**Exercise:** Without including any pictures, write out the listing below exactly.

**The data:**

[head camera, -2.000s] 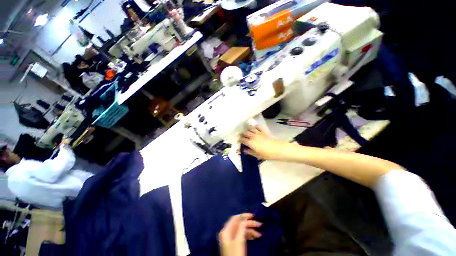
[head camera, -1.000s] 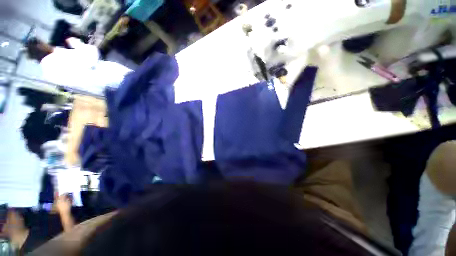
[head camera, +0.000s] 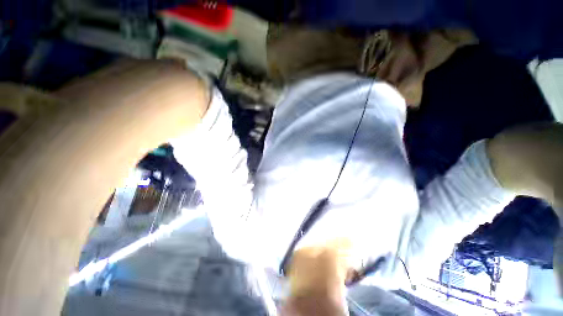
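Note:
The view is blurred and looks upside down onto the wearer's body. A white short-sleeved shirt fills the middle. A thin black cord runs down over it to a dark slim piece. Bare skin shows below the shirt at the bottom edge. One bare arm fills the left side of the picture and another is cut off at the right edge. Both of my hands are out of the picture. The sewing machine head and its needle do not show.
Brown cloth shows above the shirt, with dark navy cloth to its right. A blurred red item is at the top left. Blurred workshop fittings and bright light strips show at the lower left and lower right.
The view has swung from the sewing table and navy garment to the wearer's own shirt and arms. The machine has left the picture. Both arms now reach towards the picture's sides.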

**Response for this exercise:**
[head camera, -2.000s] 
[head camera, -1.000s] 
[head camera, +0.000s] 
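Note:
The view is blurred and looks upside down onto the wearer's body. A white short-sleeved shirt fills the middle. A thin black cord runs down over it to a dark slim piece. Bare skin shows below the shirt at the bottom edge. One bare arm fills the left side of the picture and another is cut off at the right edge. Both of my hands are out of the picture. The sewing machine head and its needle do not show.
Brown cloth shows above the shirt, with dark navy cloth to its right. A blurred red item is at the top left. Blurred workshop fittings and bright light strips show at the lower left and lower right.
The view has swung from the sewing table and navy garment to the wearer's own shirt and arms. The machine has left the picture. Both arms now reach towards the picture's sides.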

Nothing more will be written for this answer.